(Items from a data source)
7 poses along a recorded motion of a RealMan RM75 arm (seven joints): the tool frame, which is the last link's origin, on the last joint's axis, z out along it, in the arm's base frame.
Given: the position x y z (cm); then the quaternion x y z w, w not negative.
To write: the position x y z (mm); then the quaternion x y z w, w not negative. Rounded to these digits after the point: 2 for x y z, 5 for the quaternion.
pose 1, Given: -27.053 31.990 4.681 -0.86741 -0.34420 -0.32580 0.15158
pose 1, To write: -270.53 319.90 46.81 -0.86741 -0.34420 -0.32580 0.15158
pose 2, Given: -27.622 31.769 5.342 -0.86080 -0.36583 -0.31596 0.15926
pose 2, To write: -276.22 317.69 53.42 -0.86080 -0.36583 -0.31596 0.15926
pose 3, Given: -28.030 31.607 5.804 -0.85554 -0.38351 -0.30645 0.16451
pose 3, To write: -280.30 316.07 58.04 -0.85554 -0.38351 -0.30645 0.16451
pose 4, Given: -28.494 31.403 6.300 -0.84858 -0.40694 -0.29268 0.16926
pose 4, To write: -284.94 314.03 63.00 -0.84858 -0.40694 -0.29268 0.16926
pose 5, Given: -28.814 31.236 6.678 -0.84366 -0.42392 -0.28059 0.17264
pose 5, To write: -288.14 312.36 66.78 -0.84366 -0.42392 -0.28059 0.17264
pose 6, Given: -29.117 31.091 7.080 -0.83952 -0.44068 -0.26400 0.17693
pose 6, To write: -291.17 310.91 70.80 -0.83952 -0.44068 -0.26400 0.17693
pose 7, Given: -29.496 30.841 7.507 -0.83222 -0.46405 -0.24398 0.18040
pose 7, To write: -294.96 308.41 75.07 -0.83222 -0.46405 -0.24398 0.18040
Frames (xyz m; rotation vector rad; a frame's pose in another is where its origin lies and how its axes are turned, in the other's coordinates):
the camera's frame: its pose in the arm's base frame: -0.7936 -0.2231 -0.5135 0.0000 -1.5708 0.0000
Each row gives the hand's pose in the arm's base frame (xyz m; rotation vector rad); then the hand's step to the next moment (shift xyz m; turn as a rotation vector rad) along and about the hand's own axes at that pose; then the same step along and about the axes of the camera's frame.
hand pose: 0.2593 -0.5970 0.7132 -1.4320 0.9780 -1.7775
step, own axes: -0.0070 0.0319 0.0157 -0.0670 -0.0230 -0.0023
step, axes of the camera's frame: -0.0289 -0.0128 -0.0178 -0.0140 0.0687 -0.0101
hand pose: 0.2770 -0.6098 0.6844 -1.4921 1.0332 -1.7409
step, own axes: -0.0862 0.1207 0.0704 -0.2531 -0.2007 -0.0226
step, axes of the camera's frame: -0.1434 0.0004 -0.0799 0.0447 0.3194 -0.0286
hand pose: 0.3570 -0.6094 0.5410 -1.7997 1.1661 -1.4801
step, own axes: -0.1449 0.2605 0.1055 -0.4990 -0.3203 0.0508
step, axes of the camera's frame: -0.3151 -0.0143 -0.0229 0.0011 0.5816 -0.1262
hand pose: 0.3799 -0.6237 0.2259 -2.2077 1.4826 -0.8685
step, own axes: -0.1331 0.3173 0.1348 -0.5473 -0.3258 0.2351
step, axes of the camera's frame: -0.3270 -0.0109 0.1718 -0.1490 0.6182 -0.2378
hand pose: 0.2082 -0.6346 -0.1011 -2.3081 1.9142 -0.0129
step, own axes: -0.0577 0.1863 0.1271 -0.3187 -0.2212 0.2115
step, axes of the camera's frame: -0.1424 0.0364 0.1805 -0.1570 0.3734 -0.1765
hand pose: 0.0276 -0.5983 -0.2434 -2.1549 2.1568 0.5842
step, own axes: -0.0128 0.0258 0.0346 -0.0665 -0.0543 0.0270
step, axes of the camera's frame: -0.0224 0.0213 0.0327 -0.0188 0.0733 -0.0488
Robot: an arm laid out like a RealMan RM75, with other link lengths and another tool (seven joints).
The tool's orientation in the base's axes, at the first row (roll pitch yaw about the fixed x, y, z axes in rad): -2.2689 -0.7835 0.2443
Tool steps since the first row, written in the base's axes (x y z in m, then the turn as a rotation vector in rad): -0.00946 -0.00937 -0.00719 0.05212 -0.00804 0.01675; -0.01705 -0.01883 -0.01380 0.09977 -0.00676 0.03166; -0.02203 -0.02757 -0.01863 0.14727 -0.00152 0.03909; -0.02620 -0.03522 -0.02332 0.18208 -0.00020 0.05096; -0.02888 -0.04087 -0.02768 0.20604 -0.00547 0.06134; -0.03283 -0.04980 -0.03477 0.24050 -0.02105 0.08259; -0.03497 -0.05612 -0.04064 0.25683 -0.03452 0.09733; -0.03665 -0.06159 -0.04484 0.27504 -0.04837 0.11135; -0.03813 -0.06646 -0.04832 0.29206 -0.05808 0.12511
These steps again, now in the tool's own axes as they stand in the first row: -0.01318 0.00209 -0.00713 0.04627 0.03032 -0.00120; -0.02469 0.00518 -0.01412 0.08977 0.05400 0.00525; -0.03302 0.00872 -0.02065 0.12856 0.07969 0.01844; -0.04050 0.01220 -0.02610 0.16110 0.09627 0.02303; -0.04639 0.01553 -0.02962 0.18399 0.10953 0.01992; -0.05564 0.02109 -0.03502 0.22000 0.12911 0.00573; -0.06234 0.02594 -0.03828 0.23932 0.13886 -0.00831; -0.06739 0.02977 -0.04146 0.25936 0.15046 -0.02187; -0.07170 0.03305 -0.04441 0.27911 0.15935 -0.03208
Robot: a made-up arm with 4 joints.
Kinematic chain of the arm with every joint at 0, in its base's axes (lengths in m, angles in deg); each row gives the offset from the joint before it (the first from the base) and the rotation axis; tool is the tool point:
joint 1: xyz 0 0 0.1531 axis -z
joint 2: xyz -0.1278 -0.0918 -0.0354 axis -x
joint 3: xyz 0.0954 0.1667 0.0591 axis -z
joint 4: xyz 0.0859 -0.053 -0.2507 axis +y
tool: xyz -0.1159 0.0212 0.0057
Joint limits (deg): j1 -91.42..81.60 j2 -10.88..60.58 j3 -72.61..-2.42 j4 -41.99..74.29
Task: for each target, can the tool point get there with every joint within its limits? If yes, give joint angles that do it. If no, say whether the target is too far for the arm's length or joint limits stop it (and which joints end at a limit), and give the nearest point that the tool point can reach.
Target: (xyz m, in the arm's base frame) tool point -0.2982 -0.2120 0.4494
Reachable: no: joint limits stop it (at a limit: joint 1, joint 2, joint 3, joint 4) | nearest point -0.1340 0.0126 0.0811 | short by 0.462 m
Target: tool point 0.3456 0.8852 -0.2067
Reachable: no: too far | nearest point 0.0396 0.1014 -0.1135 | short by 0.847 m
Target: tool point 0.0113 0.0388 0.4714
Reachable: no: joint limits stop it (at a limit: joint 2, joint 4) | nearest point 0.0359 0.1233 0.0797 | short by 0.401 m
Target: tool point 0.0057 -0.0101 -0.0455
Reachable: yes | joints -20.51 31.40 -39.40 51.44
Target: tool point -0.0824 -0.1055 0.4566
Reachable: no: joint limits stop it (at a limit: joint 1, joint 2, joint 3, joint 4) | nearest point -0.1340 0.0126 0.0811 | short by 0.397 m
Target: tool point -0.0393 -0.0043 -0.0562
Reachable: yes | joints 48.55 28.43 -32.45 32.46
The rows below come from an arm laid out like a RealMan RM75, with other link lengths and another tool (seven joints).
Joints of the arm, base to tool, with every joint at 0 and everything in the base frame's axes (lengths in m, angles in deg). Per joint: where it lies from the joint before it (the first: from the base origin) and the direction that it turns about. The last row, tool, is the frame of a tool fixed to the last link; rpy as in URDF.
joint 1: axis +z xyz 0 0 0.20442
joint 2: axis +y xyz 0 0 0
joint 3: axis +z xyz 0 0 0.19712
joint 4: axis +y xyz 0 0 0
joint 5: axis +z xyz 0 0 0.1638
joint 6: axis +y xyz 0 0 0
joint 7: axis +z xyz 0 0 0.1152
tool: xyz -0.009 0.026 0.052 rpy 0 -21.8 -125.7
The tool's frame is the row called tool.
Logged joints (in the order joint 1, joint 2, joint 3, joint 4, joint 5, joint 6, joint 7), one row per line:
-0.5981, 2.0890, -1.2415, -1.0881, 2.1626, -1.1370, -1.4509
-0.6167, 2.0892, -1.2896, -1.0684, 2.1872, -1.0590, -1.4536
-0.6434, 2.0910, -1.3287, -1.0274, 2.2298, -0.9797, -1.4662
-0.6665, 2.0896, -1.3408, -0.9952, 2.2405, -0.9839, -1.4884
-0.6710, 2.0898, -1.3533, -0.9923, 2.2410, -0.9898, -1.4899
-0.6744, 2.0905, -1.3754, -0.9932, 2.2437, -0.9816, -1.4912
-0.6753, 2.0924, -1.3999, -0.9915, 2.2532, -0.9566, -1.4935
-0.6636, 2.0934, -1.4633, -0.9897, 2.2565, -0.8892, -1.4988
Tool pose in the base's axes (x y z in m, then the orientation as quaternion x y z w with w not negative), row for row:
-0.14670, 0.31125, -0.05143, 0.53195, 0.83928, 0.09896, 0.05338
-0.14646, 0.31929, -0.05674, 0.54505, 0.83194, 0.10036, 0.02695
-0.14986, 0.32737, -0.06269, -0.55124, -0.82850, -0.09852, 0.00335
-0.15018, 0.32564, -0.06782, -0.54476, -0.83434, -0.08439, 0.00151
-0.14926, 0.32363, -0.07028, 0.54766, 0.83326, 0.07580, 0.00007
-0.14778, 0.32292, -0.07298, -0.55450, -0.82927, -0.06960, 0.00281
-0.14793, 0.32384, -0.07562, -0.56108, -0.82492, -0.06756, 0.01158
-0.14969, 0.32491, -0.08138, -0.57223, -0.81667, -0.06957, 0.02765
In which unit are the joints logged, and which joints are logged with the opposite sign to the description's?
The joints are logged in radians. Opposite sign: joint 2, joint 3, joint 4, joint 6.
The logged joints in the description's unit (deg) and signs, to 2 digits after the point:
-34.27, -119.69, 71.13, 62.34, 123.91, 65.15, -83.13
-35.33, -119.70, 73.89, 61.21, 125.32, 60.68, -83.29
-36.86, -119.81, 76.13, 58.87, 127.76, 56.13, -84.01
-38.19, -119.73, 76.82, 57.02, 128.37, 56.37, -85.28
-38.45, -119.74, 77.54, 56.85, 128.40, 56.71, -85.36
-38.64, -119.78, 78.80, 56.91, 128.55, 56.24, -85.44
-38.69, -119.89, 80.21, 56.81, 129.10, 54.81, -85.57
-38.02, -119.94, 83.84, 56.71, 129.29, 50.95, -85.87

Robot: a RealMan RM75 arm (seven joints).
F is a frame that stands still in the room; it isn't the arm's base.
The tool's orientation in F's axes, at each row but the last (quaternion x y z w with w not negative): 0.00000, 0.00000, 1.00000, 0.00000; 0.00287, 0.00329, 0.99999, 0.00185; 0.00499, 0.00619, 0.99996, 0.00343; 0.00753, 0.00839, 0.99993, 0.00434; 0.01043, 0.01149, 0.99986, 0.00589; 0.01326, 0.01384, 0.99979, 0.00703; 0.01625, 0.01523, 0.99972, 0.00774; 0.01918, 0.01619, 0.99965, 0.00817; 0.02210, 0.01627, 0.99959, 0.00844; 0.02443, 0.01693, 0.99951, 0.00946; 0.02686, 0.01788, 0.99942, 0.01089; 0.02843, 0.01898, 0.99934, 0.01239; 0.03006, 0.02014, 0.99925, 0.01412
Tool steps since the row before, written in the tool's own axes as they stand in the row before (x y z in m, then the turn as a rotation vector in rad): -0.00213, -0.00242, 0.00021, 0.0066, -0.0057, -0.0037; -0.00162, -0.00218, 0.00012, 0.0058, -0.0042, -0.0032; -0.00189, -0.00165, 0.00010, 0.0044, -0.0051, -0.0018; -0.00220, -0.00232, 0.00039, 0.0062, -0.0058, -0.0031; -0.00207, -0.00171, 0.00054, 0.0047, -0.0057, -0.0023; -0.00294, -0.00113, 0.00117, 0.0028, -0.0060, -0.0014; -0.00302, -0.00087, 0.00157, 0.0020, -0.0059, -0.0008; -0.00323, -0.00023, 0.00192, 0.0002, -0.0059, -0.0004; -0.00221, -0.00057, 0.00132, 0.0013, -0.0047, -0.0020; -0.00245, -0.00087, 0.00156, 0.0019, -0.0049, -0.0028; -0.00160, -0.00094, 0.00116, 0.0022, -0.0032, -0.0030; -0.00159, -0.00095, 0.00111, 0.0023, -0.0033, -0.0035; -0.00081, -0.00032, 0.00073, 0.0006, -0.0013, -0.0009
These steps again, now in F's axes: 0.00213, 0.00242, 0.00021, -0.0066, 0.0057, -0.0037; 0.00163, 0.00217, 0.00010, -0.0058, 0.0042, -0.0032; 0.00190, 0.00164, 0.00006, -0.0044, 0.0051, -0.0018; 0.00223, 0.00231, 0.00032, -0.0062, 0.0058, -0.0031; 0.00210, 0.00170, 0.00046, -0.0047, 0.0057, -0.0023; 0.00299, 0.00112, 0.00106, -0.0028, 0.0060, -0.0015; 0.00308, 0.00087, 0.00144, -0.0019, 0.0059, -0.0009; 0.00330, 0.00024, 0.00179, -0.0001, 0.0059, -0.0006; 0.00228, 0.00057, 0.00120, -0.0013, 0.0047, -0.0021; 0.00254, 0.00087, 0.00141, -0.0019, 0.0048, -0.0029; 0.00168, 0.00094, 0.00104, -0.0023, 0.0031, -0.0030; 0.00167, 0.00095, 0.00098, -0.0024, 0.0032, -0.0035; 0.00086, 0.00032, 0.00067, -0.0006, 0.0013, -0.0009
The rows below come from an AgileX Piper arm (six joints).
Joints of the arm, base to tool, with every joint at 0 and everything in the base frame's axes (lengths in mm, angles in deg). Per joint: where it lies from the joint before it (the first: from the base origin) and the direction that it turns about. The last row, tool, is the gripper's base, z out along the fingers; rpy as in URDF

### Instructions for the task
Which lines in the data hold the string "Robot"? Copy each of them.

### Answer to the exercise
Robot: an arm laid out like a RealMan RM75, with other link lengths and another tool (seven joints).
Robot: a made-up arm with 4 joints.
Robot: a RealMan RM75 arm (seven joints).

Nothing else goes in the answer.